Recent advances in neural decoding have accelerated the development of brain-computer interfaces aimed at assisting users with everyday tasks such as speaking, walking, and manipulating objects. However, current approaches for training neural decoders commonly require large quantities of labeled data, which can be laborious or infeasible to obtain in real-world settings. Alternatively, self-supervised models that share self-generated pseudo-labels between two data streams have shown exceptional performance on unlabeled audio and video data, but it remains unclear how well they extend to neural decoding.We learn neural decoders without labels by leveraging multiple simultaneously recorded data streams, including neural, kinematic, and physiological signals. Specifically, we apply cross-modal, self-supervised deep clustering to train decoders that can classify movements from brain recordings. After training, we then isolate the decoders for each input data stream and compare the accuracy of decoders trained using cross-modal deep clustering against supervised and unimodal, self-supervised models.We find that sharing pseudo-labels between two data streams during training substantially increases decoding performance compared to unimodal, self-supervised models, with accuracies approaching those of supervised decoders trained on labeled data.

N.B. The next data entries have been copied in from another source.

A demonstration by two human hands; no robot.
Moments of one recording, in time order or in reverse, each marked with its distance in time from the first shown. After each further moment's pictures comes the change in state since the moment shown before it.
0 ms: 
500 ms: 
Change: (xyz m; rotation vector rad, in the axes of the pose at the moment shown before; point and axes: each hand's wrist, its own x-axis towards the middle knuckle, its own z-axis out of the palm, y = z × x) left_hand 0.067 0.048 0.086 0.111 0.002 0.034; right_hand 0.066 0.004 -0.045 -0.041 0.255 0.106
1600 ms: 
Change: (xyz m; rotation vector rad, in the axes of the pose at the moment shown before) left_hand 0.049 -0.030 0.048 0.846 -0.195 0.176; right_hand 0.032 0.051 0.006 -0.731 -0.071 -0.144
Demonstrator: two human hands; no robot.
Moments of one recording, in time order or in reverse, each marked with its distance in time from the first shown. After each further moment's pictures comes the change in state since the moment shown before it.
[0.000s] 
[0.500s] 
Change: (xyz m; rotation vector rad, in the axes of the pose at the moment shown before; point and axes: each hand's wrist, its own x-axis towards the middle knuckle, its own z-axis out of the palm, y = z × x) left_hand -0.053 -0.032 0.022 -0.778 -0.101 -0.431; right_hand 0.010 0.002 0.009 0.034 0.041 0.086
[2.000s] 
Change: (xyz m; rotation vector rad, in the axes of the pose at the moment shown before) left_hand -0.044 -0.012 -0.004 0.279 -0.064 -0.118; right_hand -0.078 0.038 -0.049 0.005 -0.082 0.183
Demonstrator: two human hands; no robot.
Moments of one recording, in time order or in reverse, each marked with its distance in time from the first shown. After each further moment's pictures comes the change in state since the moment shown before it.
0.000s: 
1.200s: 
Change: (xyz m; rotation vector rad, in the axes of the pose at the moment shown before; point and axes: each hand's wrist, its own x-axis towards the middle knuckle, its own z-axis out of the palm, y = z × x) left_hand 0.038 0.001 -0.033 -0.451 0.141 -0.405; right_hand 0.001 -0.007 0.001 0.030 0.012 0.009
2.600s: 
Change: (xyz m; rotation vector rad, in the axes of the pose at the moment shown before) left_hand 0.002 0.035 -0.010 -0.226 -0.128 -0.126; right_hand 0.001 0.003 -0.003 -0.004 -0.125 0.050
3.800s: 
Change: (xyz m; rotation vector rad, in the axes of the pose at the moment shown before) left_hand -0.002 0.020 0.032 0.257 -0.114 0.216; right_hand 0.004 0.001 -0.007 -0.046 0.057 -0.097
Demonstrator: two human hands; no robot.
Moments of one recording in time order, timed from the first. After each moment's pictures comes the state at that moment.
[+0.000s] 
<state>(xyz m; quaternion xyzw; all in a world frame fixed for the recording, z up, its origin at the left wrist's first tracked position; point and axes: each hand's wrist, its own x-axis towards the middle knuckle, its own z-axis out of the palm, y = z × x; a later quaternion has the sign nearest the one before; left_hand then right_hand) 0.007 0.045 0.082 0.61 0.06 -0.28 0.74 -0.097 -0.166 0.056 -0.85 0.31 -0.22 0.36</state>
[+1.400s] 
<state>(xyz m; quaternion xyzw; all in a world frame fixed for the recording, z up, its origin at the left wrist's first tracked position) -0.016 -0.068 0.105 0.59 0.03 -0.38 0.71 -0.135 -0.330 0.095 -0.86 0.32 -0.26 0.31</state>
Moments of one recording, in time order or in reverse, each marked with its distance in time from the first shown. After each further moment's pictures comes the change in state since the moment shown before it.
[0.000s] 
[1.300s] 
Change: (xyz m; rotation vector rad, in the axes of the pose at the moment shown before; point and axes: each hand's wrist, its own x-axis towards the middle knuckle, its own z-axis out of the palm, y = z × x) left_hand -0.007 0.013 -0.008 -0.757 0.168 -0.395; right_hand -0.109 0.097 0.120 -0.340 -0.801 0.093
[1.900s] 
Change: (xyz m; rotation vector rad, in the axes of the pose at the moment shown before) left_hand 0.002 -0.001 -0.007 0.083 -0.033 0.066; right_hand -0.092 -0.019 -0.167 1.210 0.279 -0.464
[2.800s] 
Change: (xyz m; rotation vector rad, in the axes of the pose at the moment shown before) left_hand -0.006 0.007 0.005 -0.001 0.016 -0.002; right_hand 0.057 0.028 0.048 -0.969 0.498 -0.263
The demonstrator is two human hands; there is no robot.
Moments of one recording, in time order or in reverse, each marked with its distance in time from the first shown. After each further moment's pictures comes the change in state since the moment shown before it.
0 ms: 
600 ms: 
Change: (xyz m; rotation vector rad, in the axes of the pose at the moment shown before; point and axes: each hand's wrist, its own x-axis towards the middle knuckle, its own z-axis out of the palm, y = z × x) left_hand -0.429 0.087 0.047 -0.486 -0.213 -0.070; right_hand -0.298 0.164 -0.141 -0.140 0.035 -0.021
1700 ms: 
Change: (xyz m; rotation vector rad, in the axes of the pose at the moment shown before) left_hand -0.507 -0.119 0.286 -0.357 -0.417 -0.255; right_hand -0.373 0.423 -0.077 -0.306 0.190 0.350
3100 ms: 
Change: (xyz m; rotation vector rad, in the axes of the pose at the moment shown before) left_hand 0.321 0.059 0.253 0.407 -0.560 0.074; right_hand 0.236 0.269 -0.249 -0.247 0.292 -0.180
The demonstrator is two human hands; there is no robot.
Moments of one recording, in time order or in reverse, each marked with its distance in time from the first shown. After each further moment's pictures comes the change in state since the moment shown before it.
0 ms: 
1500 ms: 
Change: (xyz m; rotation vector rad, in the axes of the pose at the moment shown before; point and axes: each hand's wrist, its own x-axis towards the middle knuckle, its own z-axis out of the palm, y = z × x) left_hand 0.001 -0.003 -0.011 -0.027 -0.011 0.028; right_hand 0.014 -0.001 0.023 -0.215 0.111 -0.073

Next, we extend cross-modal decoder training to three or more modalities, achieving state-of-the-art neural decoding accuracy that matches or slightly exceeds the performance of supervised models.We demonstrate that cross-modal, self-supervised decoding can be applied to train neural decoders when few or no labels are available and extend the cross-modal framework to share information among three or more data streams, further improving self-supervised training.
近年来,神经解码技术的进步加速了脑机接口的发展,这些接口旨在帮助用户完成日常任务,如说话、行走和操纵物体。然而,目前训练神经解码器的方法通常需要大量的标记数据,而在实际环境中,这些数据可能很难获取或不切实际。另一方面,在无标签的音频和视频数据上表现出色的自监督模型通过两个数据流之间共享自生成的伪标签,但是,我们还不清楚它们在神经解码方面的扩展效果如何。我们通过利用多个同时记录的数据流(包括神经、运动和生理信号)来学习无标签的神经解码器。具体来说,我们应用跨模态、自监督的深度聚类来训练可以从大脑记录中分类运动的解码器。在训练之后,我们分离每个输入数据流的解码器,并比较使用跨模态深度聚类训练的解码器与监督和单模态、自监督模型的准确性。我们发现,在训练期间在两个数据流之间共享伪标签可显著提高解码性能,与单模态、自监督模型相比,其准确性接近在有标签数据上训练的监督解码器。接下来,我们将跨模态解码器的训练扩展到三个或更多模态,实现了与监督模型相当或略超过的最先进的神经解码精度。我们证明了当可用的标签很少或没有标签时,可以应用跨模态、自监督解码来训练神经解码器,并将跨模态框架扩展到三个或更多数据流之间共享信息,从而进一步改善自监督训练。